THE PROBLEM »
The response should consist of the data below, copied exactly, with no pictures in it.

RECORDED DATA »

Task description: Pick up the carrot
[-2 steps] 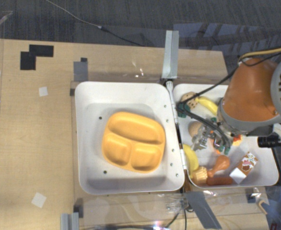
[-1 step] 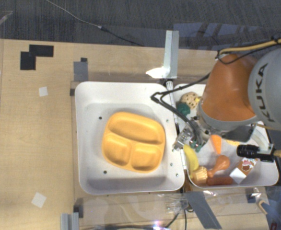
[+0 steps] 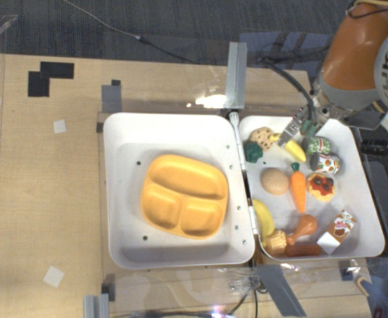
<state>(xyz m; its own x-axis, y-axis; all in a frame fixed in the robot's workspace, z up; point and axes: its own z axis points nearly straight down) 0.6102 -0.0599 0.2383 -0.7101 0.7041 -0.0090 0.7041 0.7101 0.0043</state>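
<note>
Claw hangs at the right bin's 12 o'clock, over the cookie and small banana; grip state, cannot tell. Carrot lies mid-bin, green top toward 12, just beside the egg and pizza, untouched. Approach step, I'd say. Next move: shift toward 6, align across the carrot, descend.

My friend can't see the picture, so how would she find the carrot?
Look in the right bin, the one crowded with toy food. Near its middle lies the carrot, pointing toward the bottom of the view, between the tan egg on its left and the pizza slice on its right. It is the orange cone with a small green top.
</note>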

RESPONSE TO THIS TASK »
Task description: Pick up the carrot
[-2 steps] 
[-1 step] 
[+0 steps] 
<state>(xyz m; its own x-axis, y-axis; all in a frame fixed in the robot's workspace, z up; point and axes: its own z axis points nearly straight down) 0.6102 -0.0599 0.2383 -0.7101 0.7041 -0.0090 0.7041 0.7101 0.0043</state>
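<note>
Claw hangs at the right bin's 12 o'clock, over the cookie and small banana; grip state, cannot tell. Carrot lies mid-bin, green top toward 12, just beside the egg and pizza, untouched. Approach step, I'd say. Next move: shift toward 6, align across the carrot, descend.

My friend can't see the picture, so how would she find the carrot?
Look in the right bin, the one crowded with toy food. Near its middle lies the carrot, pointing toward the bottom of the view, between the tan egg on its left and the pizza slice on its right. It is the orange cone with a small green top.
</note>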

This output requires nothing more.